Num belo sábado, como de costume, acordei bem cedo, talvez pela algazarra que os pássaros faziam bem perto de minha janela. Depois de tomar um delicioso café, fui exercitar um pouco minha mente na internet, praticando xadrez, ora solucionando alguns exercícios no "Chess Tempo", site de exercícios de tática e outros, deliciando-me em todas as belas combinações interessantes e criativas. Para completar meu delírio de felicidade enquanto resolvia algumas geniais combinações e as marcava em um caderno enumerando os exercícios, escutava ao fundo a doce melodia desse sabiá, meu vizinho. Às vezes, ele parava, não sei se para descansar, tomar fôlego, procurar as partituras de suas melodias, não sei, mas aguardava ansioso seu retorno, para meu desfrute. Deu-me então uma imensa vontade de chamá-lo, de me aproximar dele, embora não o visse, só o escutava, e propor-lhe uma troca, para mim justa, que ele cantasse só para mim e bem mais próximo, e eu lhe ofereceria o entender do jogo e a resolução de determinados exercícios de tática, que estava a fazer, e que na minha ótica e nível de xadrez são verdadeiras obras de arte, assim como o cantar desse pássaro maravilhoso.

Que coisa maluca quem sabe até um pouco insana: o canto em troca de jogadas de xadrez. Em nossos pensamentos passam inúmeras situações que até podem ser comprovadas pela ciência, mas que a maioria das pessoas não tem a coragem de levar ao conhecimento do público, por isso, estou contando essa minha ideia.

Pensei que ele poderia se aproximar, mas é melhor que não o faça, nunca, pois essa aproximação seria perigosa à sua segurança e bem-estar. Às vezes, parava de exercitar meu xadrez e me concentrava no seu canto, que parecia mais uma sinfonia de tão prazeroso que estava naquela manhã.

Considero, hoje, o canto dos pássaros como louvor a Deus, agradecendo a quem os criou. Assim, entendo o xadrez como bem próximo de Deus também, como muito bem o definiu meu amigo Eduardo Esber: como sendo um jogo criado por inspiração divina, um presente de Deus para os homens.

Acredito que esse jogo contribui bastante para o desenvolvimento escolar, como na arte, na ciência, no desfrute intelectual gerador de alegrias e satisfação, imenso campo de confraternização, e por aí afora.

Ainda quanto ao sabiá, ele seria o símbolo da Copa das Confederações, ocorrida no Brasil, em junho, mas acho que passou despercebido ou encoberto devido às manifestações populares que ocorreram durante o período da realização dos jogos, para chamar a atenção do mundo e dos nossos governantes para outros problemas sociais.
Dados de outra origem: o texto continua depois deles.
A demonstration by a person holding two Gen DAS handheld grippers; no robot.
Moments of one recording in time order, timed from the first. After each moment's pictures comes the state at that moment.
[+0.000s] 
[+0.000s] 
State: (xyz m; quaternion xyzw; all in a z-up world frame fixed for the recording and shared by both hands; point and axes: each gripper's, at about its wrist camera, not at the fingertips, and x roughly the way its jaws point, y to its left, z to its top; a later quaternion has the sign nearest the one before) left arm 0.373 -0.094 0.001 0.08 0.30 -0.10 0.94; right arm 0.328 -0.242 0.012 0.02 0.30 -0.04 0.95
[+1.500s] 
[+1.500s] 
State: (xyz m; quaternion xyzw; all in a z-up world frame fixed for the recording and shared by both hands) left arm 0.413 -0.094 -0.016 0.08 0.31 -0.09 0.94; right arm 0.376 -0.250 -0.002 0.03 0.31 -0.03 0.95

Até, então, não tinha conhecimento de que os sabiás cantam de forma diferente uns dos outros, podendo imitar o canto de outros pássaros, quem sabe para diversificar e aprimorar o repertório. Adaptou-se perfeitamente ao ambiente urbano, expulso muitas vezes de seu habitat, podendo ser encontrado em todo o território brasileiro, não importando o bioma natural.
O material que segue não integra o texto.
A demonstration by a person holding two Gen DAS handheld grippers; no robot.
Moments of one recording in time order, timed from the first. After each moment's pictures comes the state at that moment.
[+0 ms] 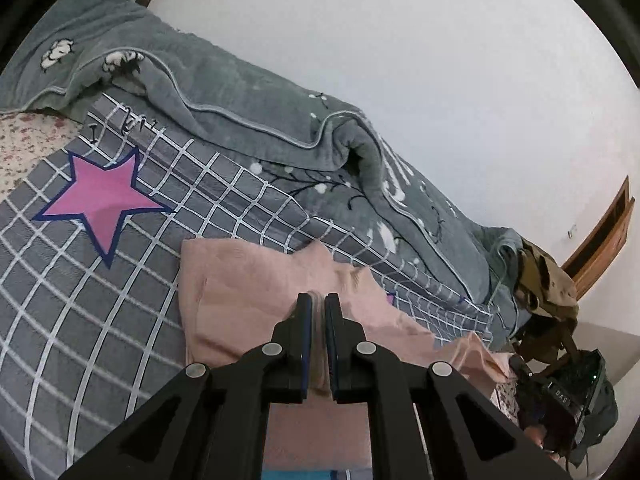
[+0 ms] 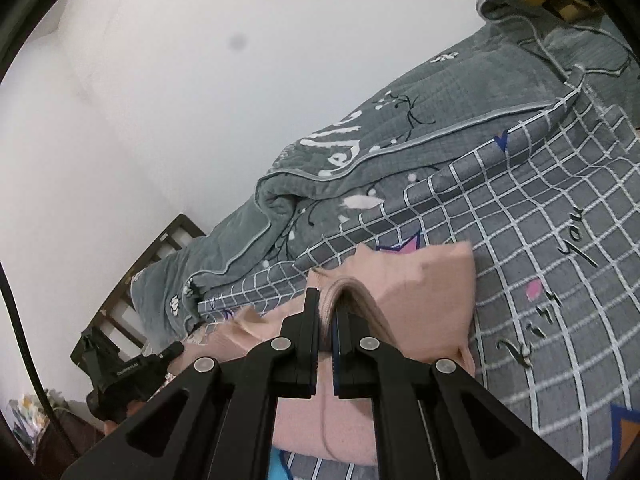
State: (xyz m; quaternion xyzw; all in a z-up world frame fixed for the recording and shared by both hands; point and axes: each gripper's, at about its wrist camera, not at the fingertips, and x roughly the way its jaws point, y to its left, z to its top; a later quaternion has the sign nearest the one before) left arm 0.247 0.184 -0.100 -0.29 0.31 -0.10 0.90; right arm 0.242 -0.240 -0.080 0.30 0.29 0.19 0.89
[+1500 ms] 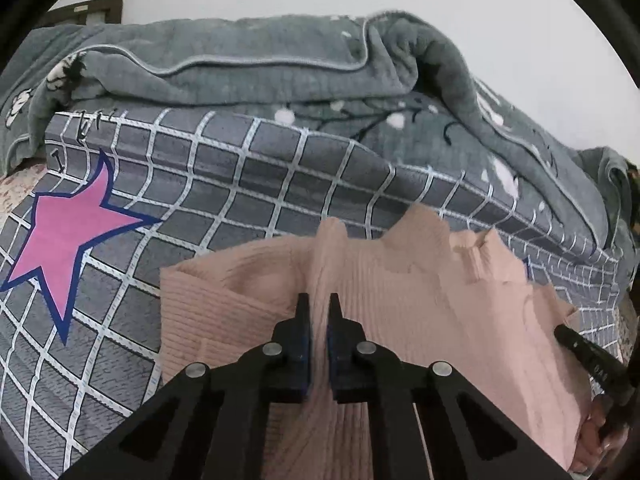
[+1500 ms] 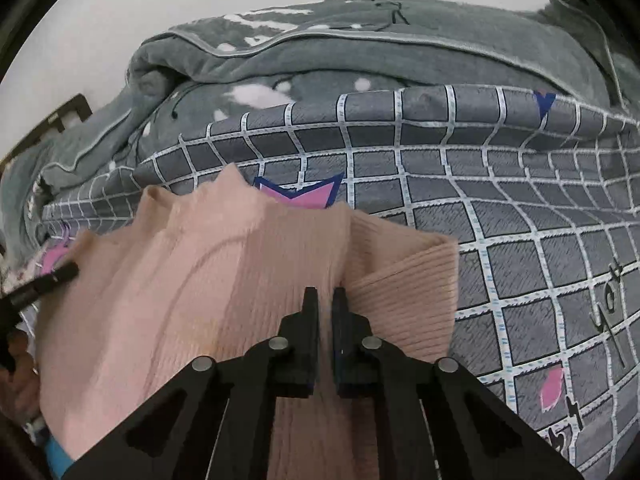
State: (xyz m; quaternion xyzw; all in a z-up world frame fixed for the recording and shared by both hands) left arm 0.363 0.140 -0.179 -0.13 0.38 0.00 0.92; right arm 0.364 -0.193 -0.190 0.07 0.40 0.07 0.91
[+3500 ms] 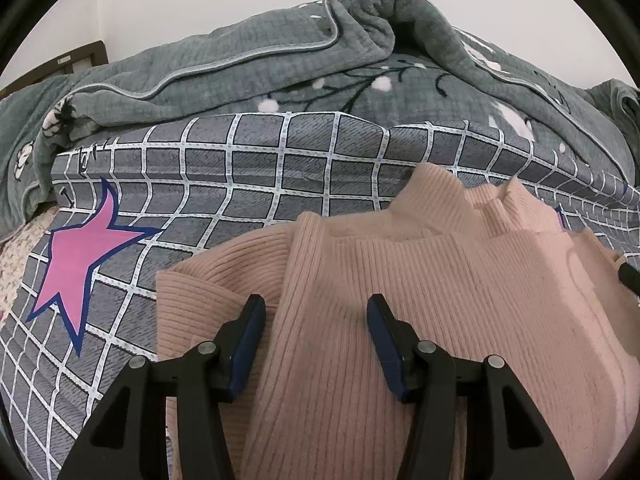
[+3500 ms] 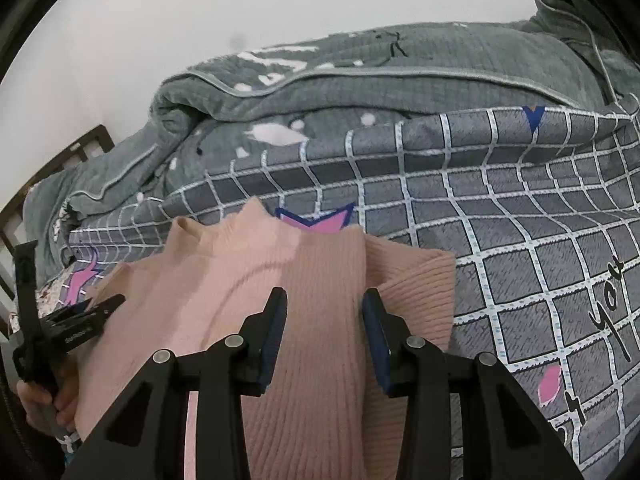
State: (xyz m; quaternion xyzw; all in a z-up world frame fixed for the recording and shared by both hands) left arm 0.374 0.112 -0.195 -0.01 0.40 0.04 0.92; right arm 0.349 -0.202 -0.178 0.11 0.35 0.11 0.92
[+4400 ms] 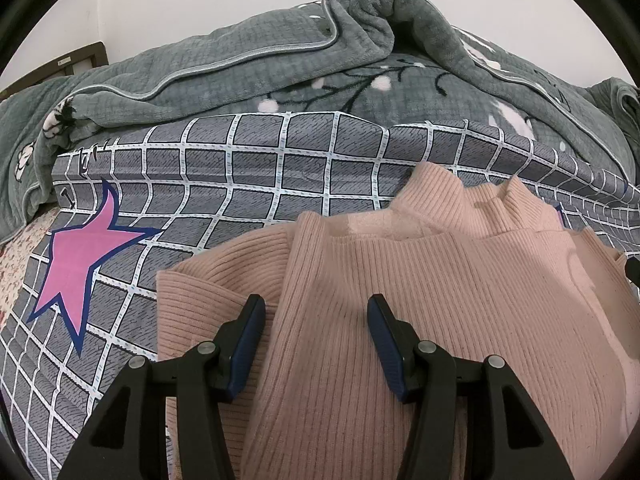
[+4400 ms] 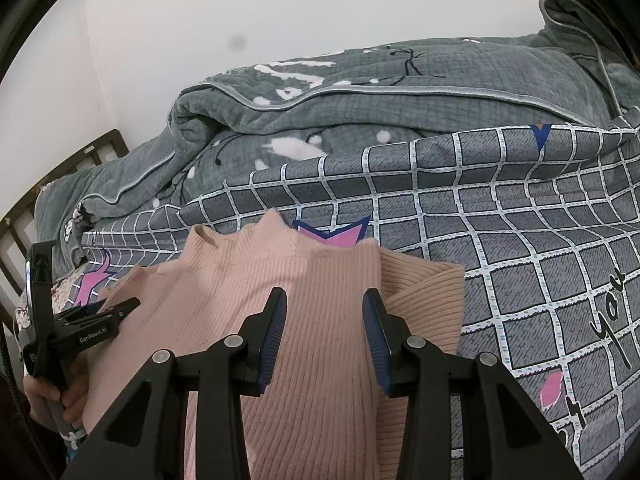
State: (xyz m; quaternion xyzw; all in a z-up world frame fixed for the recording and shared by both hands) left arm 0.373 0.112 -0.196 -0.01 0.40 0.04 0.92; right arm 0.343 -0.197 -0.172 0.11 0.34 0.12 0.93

No Brasil, o mais comum é o sabiá laranjeira, com o peito de cor alaranjada, mas existem outras espécies, claro. Em uma das fotos desse sabiá laranjeira no Google, ele parece altivo e suas asas se parecem com uma vestimenta que se assemelha ao fraque, como se vestisse para se apresentar em um concerto, assim, no dia a dia, sempre elegante.

Em uma pequena e rápida pesquisa, feita como uma brincadeira qualquer, para algumas pessoas, familiares e amigos que moraram em fazendas, fiz uma pergunta a respeito de qual pássaro eles tinham mais lembrança e admiração por ouvir cantar. E, eles, quase que unânimes, me responderam o canto do sabiá. E, com a nossa migração para as grandes cidades, quase que nos esquecemos desse prazeroso canto.

Enfim, tanto o jogo de xadrez como o canto do sabiá podem nos proporcionar muito prazer, em separado ou em conjunto, como nesse exemplo de sorte que eu tive com esse meu vizinho ilustre.

Digo àqueles que não têm essa sorte de poder disfrutar, ao mesmo tempo, de um jogo tão fascinante como o xadrez e o canto esplendoroso do sabiá, que, pelo menos, tirem proveito do xadrez em suas inúmeras proporções ou prestem mais atenção aos pássaros que nos cercam, quem sabe jogando uma partida de xadrez embaixo de uma árvore tenha a possibilidade de escutar o canto maravilhoso do sabiá.